Centre of Forensic Sciences

Agency overview
- Formed: 1966
- Preceding agency: Attorney-General’s Laboratory;
- Jurisdiction: Ontario
- Headquarters: 25 Morton Shulman Avenue Toronto, Ontario, Canada
- Agency executive: Dr. Amy Peaire, PhD, Director;
- Website: Official website

= Centre of Forensic Sciences (Ontario) =

Canadian crime laboratory

The Centre of Forensic Sciences (Centre des sciences judiciaires de l'Ontario, CFS) is a laboratory providing forensic science services to law enforcement agencies in Ontario, Canada. It is part of the government of Ontario Ministry of Solicitor General public safety division.

==History==

===Founding of the Centre of Forensic Sciences===

The roots of the centre are in the creation of the Attorney General's Laboratory in 1951. The first home was at an old mansion at 11 Queen's Park Crescent and then moved to the old Victoria Hospital for Sick Children at College and Elizabeth Streets. It was renamed the Centre of Forensic Sciences in 1966, transferred to the new Ministry of the Solicitor General in 1972 and again to the Ministry of Community Safety and Correctional Services in 2002. The Northern Regional Laboratory was opened in Sault Ste. Marie in 1992 to serve Northern Ontario.

The Northern Regional Laboratory was mandated by the Ontario Government in 1986 and became operational in 1992 at Roberta Bondar Place in Sault Ste. Marie. The NRL was started with a staff of 13 personnel under Lab Manager Dr. John Wells, PhD. The NRL serves areas north and west of Sudbury.

===Modern era===
The inquiries, and the Askov decision (dismissed charges from unreasonable delay in awaiting crown preparation for trial), in the 1990s led CFS to receive increased staffing and reorganize to improve the speed and quality of forensic services.
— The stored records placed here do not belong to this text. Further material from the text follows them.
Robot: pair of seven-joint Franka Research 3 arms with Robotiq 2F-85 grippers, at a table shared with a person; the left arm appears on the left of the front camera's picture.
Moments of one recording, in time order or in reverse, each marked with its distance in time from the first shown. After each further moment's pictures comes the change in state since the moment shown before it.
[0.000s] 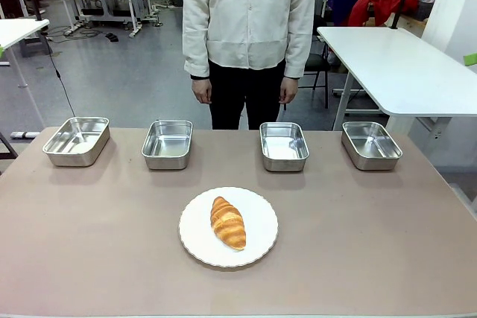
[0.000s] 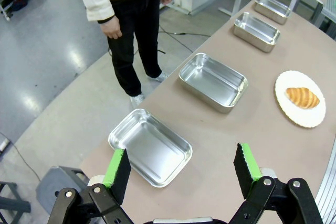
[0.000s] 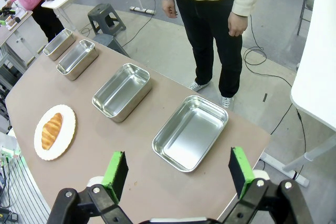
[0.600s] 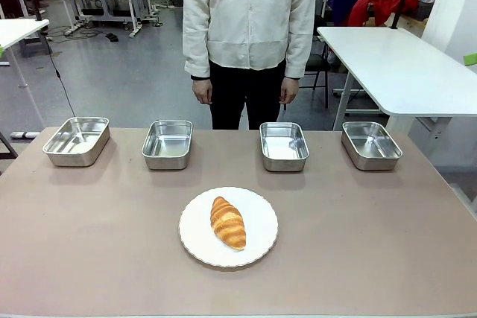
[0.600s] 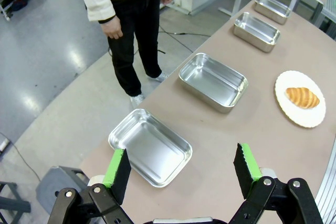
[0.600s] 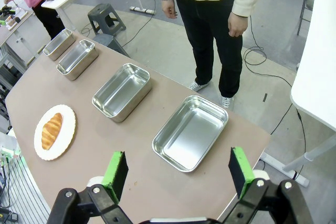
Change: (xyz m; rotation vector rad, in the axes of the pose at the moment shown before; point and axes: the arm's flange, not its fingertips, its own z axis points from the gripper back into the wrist) left arm 0.000 0.000 0.000 0.000 0.000 0.000; right arm 0.000 0.000 0.000 0.000 0.000 0.000
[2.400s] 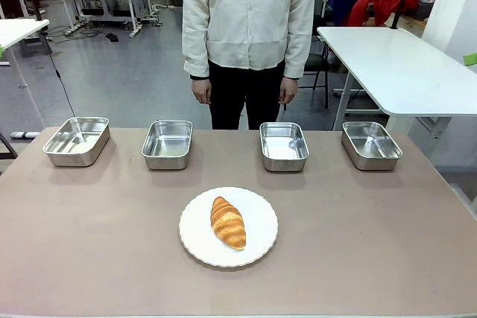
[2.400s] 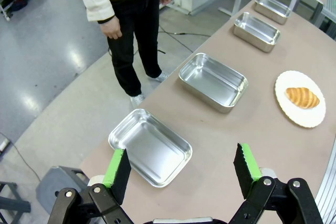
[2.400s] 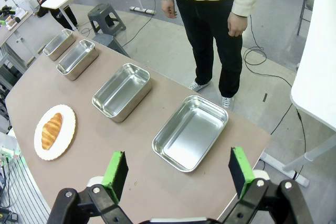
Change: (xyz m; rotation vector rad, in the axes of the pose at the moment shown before) left arm 0.000 0.000 0.000 0.000 0.000 0.000; right arm 0.000 0.000 0.000 0.000 0.000 0.000
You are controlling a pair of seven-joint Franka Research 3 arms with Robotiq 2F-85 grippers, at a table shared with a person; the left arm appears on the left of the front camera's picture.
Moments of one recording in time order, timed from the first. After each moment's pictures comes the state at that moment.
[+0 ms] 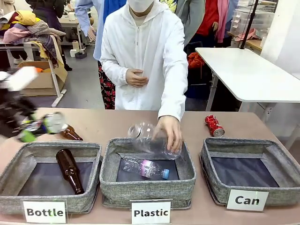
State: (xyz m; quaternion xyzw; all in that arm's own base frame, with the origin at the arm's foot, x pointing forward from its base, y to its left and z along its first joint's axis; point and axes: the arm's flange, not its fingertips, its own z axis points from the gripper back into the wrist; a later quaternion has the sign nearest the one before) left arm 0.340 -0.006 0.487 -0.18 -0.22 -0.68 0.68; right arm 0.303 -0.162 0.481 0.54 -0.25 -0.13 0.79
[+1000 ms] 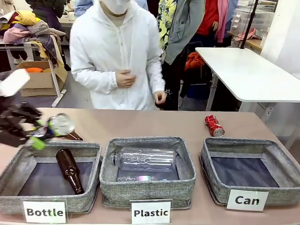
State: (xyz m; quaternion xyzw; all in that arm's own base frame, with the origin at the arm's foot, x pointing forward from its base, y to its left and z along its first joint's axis) left arm 0.326 -0.051 0.475 -0.23 -0.26 -0.65 0.67; right arm 0.303 -0.161 0.481 0.54 -0.25 -0.13 0.79
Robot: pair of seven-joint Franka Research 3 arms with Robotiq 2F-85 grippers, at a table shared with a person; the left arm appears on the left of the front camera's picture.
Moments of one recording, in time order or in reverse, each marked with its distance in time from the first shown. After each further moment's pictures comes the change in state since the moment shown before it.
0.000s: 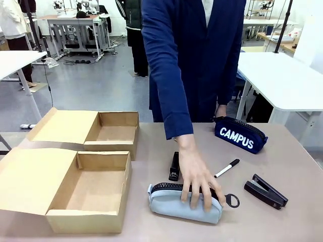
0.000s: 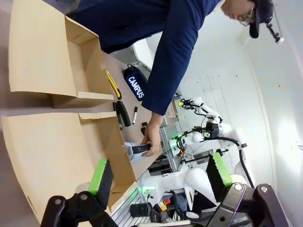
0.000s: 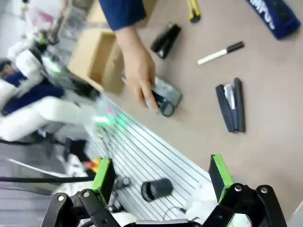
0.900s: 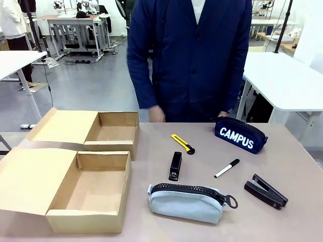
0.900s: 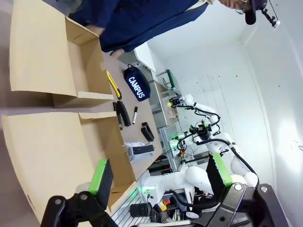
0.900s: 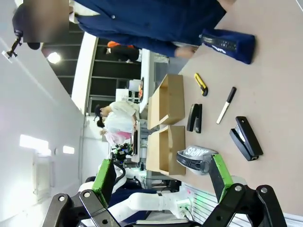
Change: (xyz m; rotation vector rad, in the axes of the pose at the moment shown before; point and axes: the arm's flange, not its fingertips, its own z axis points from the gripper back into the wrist) left arm -0.001 -0.001 0.001 0.002 -0.001 0.001; right arm -0.046 -0.094 0.057 0.259 -0.476 -0.535
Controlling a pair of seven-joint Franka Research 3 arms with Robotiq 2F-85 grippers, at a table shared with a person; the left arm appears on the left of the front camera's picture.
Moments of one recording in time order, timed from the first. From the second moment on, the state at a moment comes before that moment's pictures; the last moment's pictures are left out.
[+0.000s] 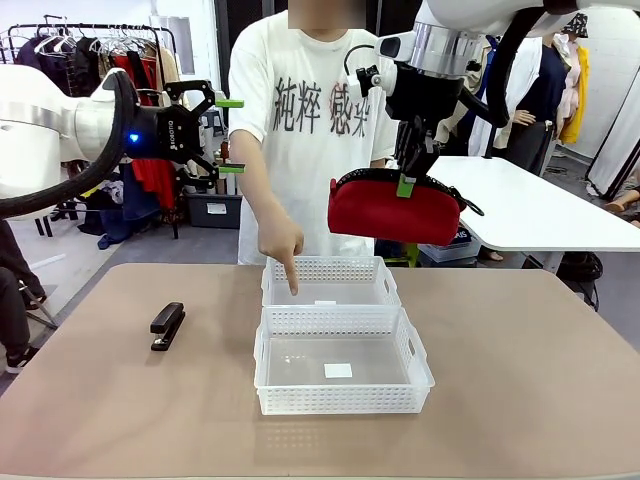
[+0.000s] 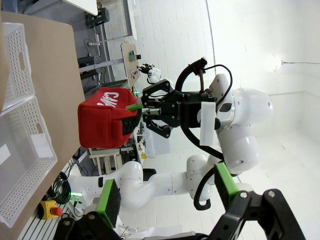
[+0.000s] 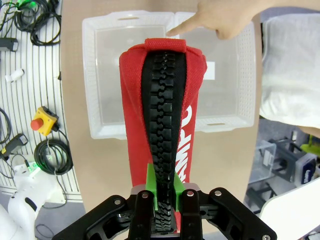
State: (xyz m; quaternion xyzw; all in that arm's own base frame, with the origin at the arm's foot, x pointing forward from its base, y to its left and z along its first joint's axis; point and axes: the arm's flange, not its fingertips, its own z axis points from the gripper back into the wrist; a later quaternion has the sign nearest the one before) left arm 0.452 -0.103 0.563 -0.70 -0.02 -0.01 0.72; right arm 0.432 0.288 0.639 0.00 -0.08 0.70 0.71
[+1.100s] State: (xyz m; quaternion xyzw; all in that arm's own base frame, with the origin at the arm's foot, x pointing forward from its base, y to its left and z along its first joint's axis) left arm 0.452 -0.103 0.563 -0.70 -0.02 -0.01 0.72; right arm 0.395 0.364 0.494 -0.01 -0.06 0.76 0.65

==Inquires and other governmental recommendations==

===The Kaufman Commission of Inquiry===
The Kaufman Inquiry was ordered by the Ontario Government to investigate and make recommendations regarding the wrongful conviction of Guy Paul Morin in the murder of Christine Jessop in 1984. A substantial portion of the arrest warrant and prosecution case against Mr. Morin relied on hair and fibre evidence supplied by CFS. Additionally it came to light that CFS had inadequate tracking of evidence being processed through the lab. Problems were also exposed regarding inappropriate police communications between police and forensic scientists. Mr. Morin was exonerated by DNA evidence in 1995. The Kaufman Inquiry resulted in 119 recommendations of which a number applied to the role of CFS.
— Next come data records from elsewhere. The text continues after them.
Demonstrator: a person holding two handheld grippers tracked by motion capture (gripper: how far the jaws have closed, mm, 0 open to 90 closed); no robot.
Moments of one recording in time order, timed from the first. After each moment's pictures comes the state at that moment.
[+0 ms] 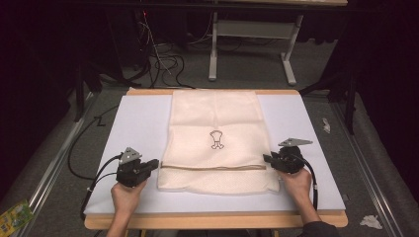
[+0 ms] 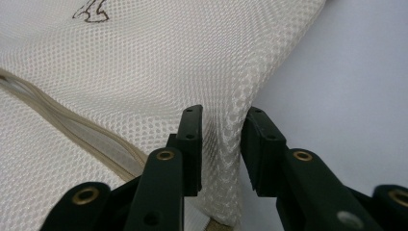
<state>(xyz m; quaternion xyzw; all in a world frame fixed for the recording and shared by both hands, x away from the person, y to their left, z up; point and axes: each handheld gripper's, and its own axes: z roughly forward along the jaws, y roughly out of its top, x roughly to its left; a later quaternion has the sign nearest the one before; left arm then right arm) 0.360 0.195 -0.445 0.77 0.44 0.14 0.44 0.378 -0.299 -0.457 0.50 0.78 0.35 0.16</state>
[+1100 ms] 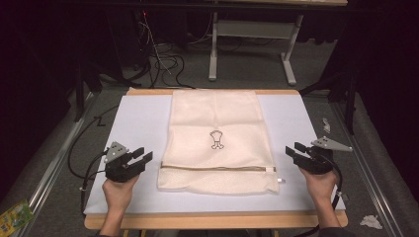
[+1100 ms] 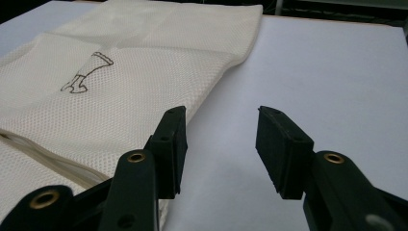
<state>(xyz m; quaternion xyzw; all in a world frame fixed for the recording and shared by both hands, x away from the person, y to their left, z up) 0.359 0.214 -0.420 0.73 0.44 0.20 0.48 0.346 -0.355 -0.421 0.52 0.70 0.43 0.24</state>
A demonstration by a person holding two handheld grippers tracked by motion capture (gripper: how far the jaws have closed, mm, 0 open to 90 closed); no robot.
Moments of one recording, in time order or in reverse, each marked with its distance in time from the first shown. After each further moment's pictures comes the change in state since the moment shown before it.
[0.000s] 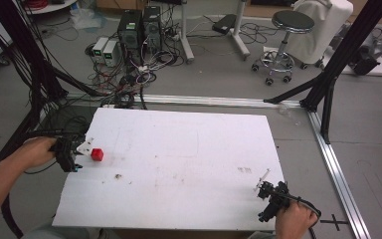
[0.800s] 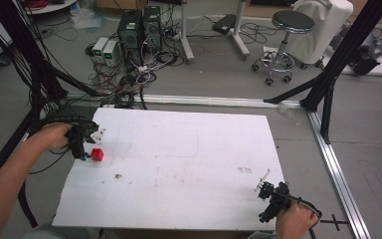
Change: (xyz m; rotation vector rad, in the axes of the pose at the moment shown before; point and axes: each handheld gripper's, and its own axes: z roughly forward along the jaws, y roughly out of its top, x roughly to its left) left arm 0.047 0.025 0.016 0.050 -0.076 0.090; right arm 0.000 -0.002 0.001 0.003 0.002 0.002
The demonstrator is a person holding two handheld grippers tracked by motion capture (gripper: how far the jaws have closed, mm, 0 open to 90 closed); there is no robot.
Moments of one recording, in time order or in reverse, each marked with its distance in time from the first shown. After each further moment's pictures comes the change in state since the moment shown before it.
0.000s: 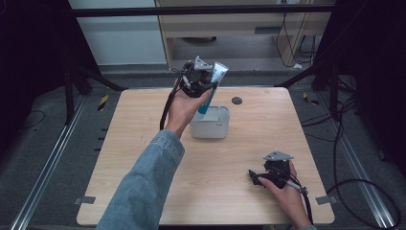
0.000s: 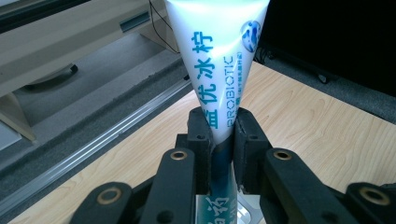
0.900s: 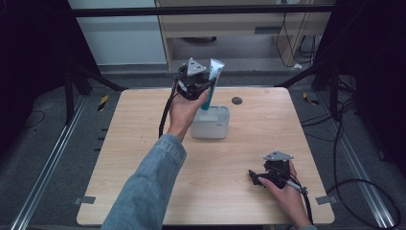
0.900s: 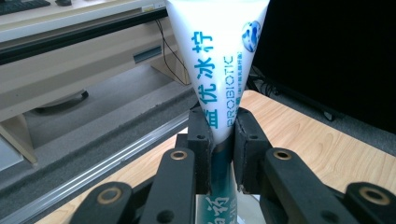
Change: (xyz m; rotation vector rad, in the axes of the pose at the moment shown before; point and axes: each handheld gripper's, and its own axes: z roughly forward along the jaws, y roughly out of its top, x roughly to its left) left arm 0.004 -0.016 0.003 -0.160 0.037 -0.040; right arm 0.000 0.000 0.000 0.000 0.000 0.000
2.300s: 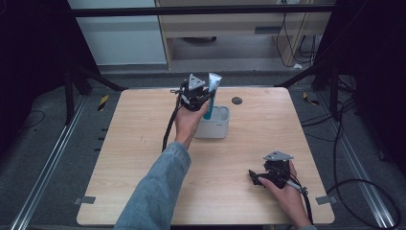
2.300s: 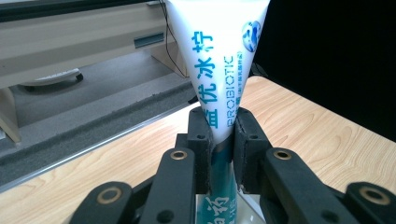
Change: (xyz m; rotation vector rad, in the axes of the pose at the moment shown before) left arm 0.007 -0.063 0.040 0.006 0.007 -0.095; right arm 0.000 0.000 0.000 0.002 -0.001 -0.001
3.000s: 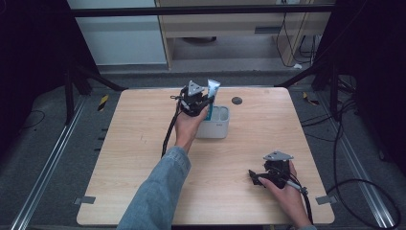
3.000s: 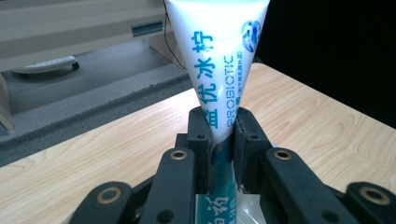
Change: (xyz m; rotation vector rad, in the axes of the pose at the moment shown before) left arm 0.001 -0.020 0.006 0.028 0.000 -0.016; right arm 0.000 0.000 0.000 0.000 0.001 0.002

===The Campbell Inquiry===
The Campbell Inquiry in 1999 looked into the police and justice system failings around the Paul Bernardo case. As a sexual assault suspect, Bernardo was sampled for DNA comparison to case evidence by Metro Toronto Police in November 1990 but the sample was not analyzed by CFS until December 1992. During this time Bernardo had moved to another region and committed four additional sexual assaults and two sadistic sexual murders.

===2007 Annual Report of the Office of the Auditor General of Ontario===
Chapter 3 of the 2007 annual Auditor General's report dealt with the Centre of Forensic Sciences. Specifically, it made observations and recommendations about CFS turn-around time performance and efficiency. The report made 5 recommendations regarding; improving case turn-around times, consulting clients about turn-around targets, tracking effects of urgent cases, analysis of causes for longer than target turn-around times, and tracking efficiency in dollars and inter-laboratory comparisons.

===The Inquiry into Pediatric Forensic Pathology in Ontario (Goudge Inquiry)===
The Goudge Inquiry was initiated to look at the work of Dr. Charles Smith, who erred in numerous pediatric forensic pathology cases through the 1990s. The inquiry also examined the system for forensic pathology in Ontario as a whole. Although this inquiry did not directly concern CFS there were several recommendations applicable to CFS. The director of CFS, Dr. Ray Prime testified at the inquiry regarding CFS quality system and positive changes to the forensic lab stemming from the Kaufman Inquiry. The Inquiry recommended CFS to collaborate with the Office of the Chief Coroner to improve turn-around times for toxicology reports, which are usually prevalent in forensic pathology. Also, CFS is to collaborate with the Office of the Chief Coroner to better prioritize urgent forensic samples. The report also asked the director of CFS (or delegate) to sit on a governing council to guide improvements in the work of the Office of the Chief Coroner and forensic pathology.

==Locations and jurisdictions==
The main location for the CFS is 25 Morton Shulman Avenue in Toronto. The state-of-the-art laboratory was completed in 2012, and currently houses the Office of the Chief Coroner, the Ontario Forensic Pathology Service and the Center of Forensic Sciences. The building, designed by Stantec and built under a public-private partnership by Carillion, provides 663,000 square feet of accommodation and has the capacity for more than 2,500 autopsies and over 15,000 forensic science cases per year.